Second, TIFF and load file productions are good enough for those who only have tools to review TIFF and load file productions. There’s no point in giving light bulbs to those without electricity. On the other hand, just because you don’t pay your light bill, must I sit in the dark?
Third, because e-mails and attachments have the unique ability to be encoded entirely in plain text, a load file can carry the complete contents of a message and its contents as RFC 5322-compliant text accompanied by MAPI metadata fields. It’s one of the few instances where it’s possible to furnish a load file that simply and genuinely compensates for most of the shortcomings of TIFF productions. Yet, it’s not done.
Finally, TIFF and load file productions are good enough for requesting parties who just don’t care. A lot of requesting parties fall into that category, and they’re not looking to change. They just want to get the e-mail, and they don’t give a flip about cost, completeness, utility, metadata, efficiency, authentication or any of the rest. If both sides and the court are content not to care, TIFF and load files really are good enough.
 There’s even an established format for storing multiple RFC 5322 messages in a container format called mbox. The mbox format was described in 2005 in RFC 4155, and though it reflects a simple, reliable way to group e-mails in a sequence for storage, it lacks the innate ability to memorialize mail features we now take for granted, like message foldering. A common workaround is to create a single mbox file named to correspond to each folder whose contents it holds (e.g., Inbox.mbox)
 With a tip of the hat to Josh Gilliland, the blogger behind Bow Tie Law, who brought the Keaton decision to my attention.
 It was once possible to create complete, offline replications of Gmail using a technology called Gears; however, Google discontinued support of Gears some time ago.
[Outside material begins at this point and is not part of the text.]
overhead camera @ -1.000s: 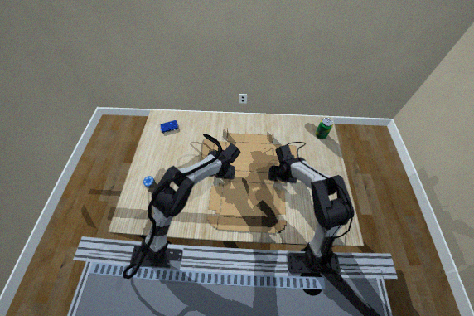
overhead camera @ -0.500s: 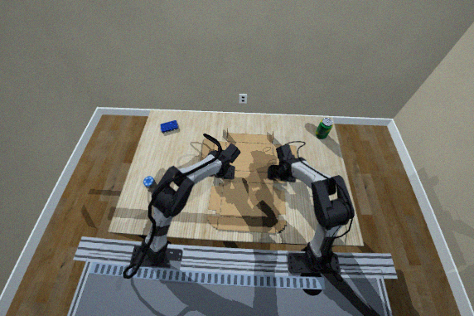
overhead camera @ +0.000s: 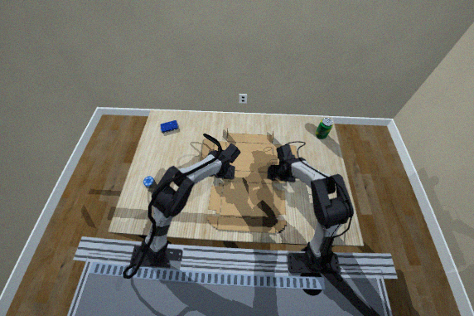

Gears’ successor, called “Gmail Offline for Chrome,” limits its offline collection to just a month’s worth of Gmail, making it a complete non-starter for e-discovery. Moreover, neither of these approaches employs true native forms as each was designed to support a different computing environment.
 IMAP (for Internet Message Access Protocol) is another way that e-mail client and server applications can talk to one another. The latest version of IMAP is described in RFC 3501. IMAP is not a form of e-mail storage; it is a means by which the structure (i.e., foldering) of webmail collections can be replicated in local mail client applications like Microsoft Outlook. Another way that mail clients communicate with mail servers is the Post Office Protocol or POP; however, POP is limited in important ways, including in its inability to collect messages stored outside a user’s Inbox. Further, POP does not replicate foldering. Outlook “talks” to Exchange servers using MAPI and to other servers and webmail services using MAPI (or via POP, if MAPI is not supported).